Structural and dynamical studies of CH-π bonded CH4-C6H6 dimer by ultrafast intermolecular Coulombic decay

The inner-valence ionization and fragmentation dynamics of CH4-C6H6 dimer induced by 200 eV electron impact is studied utilizing a multi-particle coincidence momentum spectroscopy. The three-dimensional momentum vectors and kinetic energy release (KER) of the CH4 (+)+C6H6 (+) ion pairs are obtained by coincident momentum measurement. Our analysis on the absolute cross sections indicates that the intermediate dication CH4 (+)-C6H6 (+) is preferentially produced by the removal of an inner-valence electron from CH4 or C6H6 and subsequent relaxation of ultrafast intermolecular Coulombic decay followed by two-body Coulomb explosion. Combining with ab initio molecular dynamics (AIMD) simulations, the real-time fragmentation dynamics including translational, vibrational and rotational motions are presented as a function of propagation time.
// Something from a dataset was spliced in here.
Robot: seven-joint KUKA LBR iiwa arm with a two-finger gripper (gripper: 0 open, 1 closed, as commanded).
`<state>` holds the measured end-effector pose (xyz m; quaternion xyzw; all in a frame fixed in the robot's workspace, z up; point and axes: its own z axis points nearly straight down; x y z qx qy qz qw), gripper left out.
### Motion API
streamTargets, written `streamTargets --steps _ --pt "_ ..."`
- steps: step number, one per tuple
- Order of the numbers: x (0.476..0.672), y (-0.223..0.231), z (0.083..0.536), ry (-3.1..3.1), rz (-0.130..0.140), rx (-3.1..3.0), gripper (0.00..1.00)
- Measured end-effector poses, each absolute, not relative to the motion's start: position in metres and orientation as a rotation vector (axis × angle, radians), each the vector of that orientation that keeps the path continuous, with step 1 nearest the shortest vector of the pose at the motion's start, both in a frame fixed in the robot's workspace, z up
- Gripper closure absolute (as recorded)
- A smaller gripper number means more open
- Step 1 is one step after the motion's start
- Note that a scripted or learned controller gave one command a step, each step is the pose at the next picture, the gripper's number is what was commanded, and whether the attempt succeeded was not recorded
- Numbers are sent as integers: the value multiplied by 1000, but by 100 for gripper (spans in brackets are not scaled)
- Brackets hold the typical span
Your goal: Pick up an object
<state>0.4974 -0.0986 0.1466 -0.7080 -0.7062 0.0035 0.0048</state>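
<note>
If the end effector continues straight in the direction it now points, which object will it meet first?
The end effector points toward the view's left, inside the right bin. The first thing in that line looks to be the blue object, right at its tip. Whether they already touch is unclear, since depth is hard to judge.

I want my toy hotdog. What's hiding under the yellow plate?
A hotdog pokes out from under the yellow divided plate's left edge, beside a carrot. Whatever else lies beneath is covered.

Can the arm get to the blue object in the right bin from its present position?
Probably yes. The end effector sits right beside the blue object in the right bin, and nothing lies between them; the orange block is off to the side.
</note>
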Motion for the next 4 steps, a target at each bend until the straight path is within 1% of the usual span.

The revealed fragmentation dynamics are expected to have a potential implication for crystal structure imaging with various radiation sources.

Automated summary

The inner-valence ionization and fragmentation dynamics of CH4-C6H6 dimer induced by 200 eV electron impact are studied using multi-particle coincidence momentum spectroscopy. The three-dimensional momentum vectors and kinetic energy release (KER) of the CH4 (+)+C6H6 (+) ion pairs are measured through coincident momentum measurement. The analysis on the absolute cross sections reveals that the intermediate dication CH4 (+)-C6H6 (+) is preferentially formed by the removal of an inner-valence electron and subsequent relaxation, followed by two-body Coulomb explosion. Real-time fragmentation dynamics including translational, vibrational and rotational motions are presented based on ab initio molecular dynamics (AIMD) simulations. The revealed fragmentation dynamics have potential implications for crystal structure imaging with different radiation sources.